She sees a lone policeman, who is busy sharing a joke with the drivers. The booth attendant quickly scribbles down her destination (merely a word, Anna Nagar) and the fare applicable.
The ride ended. The distance travelled was 10 kilometres. The fare charged was Rs. 70.
Just a week ago, she had taken a pre-paid auto from the Bangalore City station.
The auto stand regulated by the local police ensured a harassment-free experience. The system was computerised with details of autorickshaws and drivers fed into the system. The driver courteously returned the change. The distance travelled was seven kilometres. The fare demanded was Rs. 36 (inclusive of Re.1 service charge).
"The system in Chennai is a non-starter. It is a farce," she laments. "Even if I had bargained with any auto driver without going in for the pre-paid auto system, I could have got away by paying less."
The manually managed pre-paid system here offers little support to passengers.
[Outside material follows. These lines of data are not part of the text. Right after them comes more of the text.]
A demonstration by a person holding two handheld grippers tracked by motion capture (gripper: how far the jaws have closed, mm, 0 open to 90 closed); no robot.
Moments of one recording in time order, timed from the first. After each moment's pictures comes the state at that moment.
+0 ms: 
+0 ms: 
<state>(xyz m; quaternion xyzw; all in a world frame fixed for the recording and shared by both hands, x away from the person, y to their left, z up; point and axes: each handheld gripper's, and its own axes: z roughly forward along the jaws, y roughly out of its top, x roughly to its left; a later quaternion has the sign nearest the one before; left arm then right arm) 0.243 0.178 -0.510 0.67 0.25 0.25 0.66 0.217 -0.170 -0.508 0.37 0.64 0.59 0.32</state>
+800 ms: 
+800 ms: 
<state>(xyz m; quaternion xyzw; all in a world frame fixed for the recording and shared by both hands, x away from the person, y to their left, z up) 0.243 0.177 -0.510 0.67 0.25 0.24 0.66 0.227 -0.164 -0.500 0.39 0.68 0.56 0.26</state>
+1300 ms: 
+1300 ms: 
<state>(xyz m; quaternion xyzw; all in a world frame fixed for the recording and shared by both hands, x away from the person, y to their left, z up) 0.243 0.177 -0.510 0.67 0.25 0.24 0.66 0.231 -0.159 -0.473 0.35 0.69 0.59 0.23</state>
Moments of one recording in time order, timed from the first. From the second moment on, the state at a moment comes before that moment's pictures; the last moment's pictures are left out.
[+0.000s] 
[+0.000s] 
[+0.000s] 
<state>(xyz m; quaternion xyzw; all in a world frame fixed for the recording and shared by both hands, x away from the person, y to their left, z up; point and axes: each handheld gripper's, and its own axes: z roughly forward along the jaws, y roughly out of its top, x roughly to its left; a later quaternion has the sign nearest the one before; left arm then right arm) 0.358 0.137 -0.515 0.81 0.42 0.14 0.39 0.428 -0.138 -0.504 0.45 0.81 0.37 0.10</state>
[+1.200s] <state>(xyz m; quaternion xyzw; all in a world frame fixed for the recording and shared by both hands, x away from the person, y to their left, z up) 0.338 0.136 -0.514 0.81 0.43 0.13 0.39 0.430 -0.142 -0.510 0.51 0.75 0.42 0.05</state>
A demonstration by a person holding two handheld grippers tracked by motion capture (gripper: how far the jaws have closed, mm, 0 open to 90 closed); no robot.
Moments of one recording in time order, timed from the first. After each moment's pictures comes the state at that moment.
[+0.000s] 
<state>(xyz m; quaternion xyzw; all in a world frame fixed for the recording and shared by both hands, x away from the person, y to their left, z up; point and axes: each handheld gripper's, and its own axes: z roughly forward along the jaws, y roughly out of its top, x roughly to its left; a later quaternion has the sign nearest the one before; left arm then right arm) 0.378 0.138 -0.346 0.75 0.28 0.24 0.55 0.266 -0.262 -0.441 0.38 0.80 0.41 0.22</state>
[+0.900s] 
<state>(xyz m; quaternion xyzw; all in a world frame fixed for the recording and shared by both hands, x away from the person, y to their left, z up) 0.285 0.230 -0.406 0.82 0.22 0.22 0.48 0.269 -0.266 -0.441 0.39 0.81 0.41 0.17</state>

First, there is no scientific record of the transaction no counterfoil or carbon copy that facilitates accounting of money collected or any proof of the amount actually paid by the passenger.
Second, there are no signatories and hence zero accountability on the part of the pre-paid auto staff the passenger and the driver's names are invariably left unrecorded in the form.
Third, there is hardly any regulation or police intervention to check harassment. Passengers allege that the police and the autorickshaw drivers are `hand in glove' and hence there is no enforcement of fare discipline. Fourth, passengers have no specialised helplines to report malpractice.
A member of the Goodwill Auto Drivers Association, however, argues that passengers can file complaints at the local police station. "Every autorickshaw carries the registration details as also the telephone number of the local police station. A passenger only needs to note down the registration number and report it to the police".
The Bangalore Pre-paid Auto/Taxi service, a joint venture of the Karnataka Government, the railway police and the local auto/taxi drivers associations, is a good model for Chennai to follow and put in place more passenger-friendly measures.
The computerised system (with ticket numbers and receipt numbers clearly printed on the form) records transactions and facilitates accounting.
The initials of the issuing clerk printed on the form ensures accountability.
Efficient police regulation checks harassment. And helplines and railway police control room numbers provided on the pre-paid autorickshaw ticket prevent malpractice.